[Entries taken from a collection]
• • • • •

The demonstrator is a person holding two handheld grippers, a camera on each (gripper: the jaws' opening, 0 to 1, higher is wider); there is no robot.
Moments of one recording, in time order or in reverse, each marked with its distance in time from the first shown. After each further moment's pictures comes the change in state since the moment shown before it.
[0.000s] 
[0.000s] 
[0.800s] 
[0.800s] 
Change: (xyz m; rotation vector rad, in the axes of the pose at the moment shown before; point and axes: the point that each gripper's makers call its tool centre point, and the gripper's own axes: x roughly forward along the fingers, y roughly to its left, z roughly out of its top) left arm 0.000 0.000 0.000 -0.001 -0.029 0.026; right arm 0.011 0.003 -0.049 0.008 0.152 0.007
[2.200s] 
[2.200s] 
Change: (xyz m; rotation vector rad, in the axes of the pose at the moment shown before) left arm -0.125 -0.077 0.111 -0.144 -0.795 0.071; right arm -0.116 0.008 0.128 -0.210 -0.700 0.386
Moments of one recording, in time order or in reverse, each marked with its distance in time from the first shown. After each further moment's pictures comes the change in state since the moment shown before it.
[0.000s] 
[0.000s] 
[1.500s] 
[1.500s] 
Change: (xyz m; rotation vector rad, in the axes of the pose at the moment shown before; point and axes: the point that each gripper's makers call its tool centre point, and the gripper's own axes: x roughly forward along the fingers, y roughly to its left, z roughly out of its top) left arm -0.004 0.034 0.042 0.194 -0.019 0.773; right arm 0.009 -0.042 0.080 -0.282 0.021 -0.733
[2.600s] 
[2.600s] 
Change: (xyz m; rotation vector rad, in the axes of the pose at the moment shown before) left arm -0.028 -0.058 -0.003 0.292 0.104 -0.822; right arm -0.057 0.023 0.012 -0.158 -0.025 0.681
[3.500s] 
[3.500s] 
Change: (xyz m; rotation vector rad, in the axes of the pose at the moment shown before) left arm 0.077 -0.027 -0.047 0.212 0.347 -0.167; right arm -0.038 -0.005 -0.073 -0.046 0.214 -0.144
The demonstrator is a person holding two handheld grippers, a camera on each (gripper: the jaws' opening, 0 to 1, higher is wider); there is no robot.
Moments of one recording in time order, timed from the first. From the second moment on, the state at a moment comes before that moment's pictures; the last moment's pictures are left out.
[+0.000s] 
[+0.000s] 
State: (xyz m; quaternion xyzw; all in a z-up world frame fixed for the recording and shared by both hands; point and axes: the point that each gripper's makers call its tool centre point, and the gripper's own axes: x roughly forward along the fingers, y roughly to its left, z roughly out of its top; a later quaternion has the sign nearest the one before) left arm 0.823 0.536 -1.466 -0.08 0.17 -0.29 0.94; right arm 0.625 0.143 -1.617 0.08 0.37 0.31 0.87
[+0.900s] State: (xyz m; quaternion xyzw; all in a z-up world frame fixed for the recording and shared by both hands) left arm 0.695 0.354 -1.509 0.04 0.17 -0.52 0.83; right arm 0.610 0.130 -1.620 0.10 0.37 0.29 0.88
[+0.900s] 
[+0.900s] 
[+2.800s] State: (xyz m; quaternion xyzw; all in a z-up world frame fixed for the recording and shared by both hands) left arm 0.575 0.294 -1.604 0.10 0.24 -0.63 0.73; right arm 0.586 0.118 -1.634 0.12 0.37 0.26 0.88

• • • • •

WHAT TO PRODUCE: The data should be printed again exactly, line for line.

ANSWER TO THIS TASK:
The demonstrator is a person holding two handheld grippers, a camera on each (gripper: the jaws' opening, 0 to 1, higher is wider); there is no robot.
Moments of one recording, in time order or in reverse, each marked with its distance in time from the first shown. After each further moment's pictures comes the change in state since the moment shown before it.
[0.000s] 
[0.000s] 
[0.800s] 
[0.800s] 
Change: (xyz m; rotation vector rad, in the axes of the pose at the moment shown before; point and axes: the point that each gripper's makers call its tool centre point, and the gripper's own axes: x roughly forward along the fingers, y roughly to its left, z roughly out of its top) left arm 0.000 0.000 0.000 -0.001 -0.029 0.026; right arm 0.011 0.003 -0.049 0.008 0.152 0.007
[2.200s] 
[2.200s] 
Change: (xyz m; rotation vector rad, in the axes of the pose at the moment shown before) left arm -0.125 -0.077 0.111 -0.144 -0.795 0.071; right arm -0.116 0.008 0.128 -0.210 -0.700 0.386
Moments of one recording, in time order or in reverse, each marked with its distance in time from the first shown. After each further moment's pictures comes the change in state since the moment shown before it.
[0.000s] 
[0.000s] 
[1.500s] 
[1.500s] 
Change: (xyz m; rotation vector rad, in the axes of the pose at the moment shown before; point and axes: the point that each gripper's makers call its tool centre point, and the gripper's own axes: x roughly forward along the fingers, y roughly to its left, z roughly out of its top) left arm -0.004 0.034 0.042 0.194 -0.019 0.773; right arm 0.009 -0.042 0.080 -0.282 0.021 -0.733
[2.600s] 
[2.600s] 
Change: (xyz m; rotation vector rad, in the axes of the pose at the moment shown before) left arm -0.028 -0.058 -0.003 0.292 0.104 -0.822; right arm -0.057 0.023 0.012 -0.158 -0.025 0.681
[3.500s] 
[3.500s] 
Change: (xyz m; rotation vector rad, in the axes of the pose at the moment shown before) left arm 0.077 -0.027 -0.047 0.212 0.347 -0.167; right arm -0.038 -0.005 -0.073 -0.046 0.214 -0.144
The demonstrator is a person holding two handheld grippers, a camera on each (gripper: the jaws' opening, 0 to 1, higher is wider); there is no robot.
Moments of one recording in time order, timed from the first. From the second moment on, the state at a moment comes before that moment's pictures; the last moment's pictures are left out.
[+0.000s] 
[+0.000s] 
State: (xyz m; quaternion xyzw; all in a z-up world frame fixed for the recording and shared by both hands; point and axes: the point that each gripper's makers call its tool centre point, and the gripper's own axes: x roughly forward along the fingers, y roughly to its left, z roughly out of its top; a later quaternion has the sign nearest the one before) left arm 0.823 0.536 -1.466 -0.08 0.17 -0.29 0.94; right arm 0.625 0.143 -1.617 0.08 0.37 0.31 0.87
[+0.900s] State: (xyz m; quaternion xyzw; all in a z-up world frame fixed for the recording and shared by both hands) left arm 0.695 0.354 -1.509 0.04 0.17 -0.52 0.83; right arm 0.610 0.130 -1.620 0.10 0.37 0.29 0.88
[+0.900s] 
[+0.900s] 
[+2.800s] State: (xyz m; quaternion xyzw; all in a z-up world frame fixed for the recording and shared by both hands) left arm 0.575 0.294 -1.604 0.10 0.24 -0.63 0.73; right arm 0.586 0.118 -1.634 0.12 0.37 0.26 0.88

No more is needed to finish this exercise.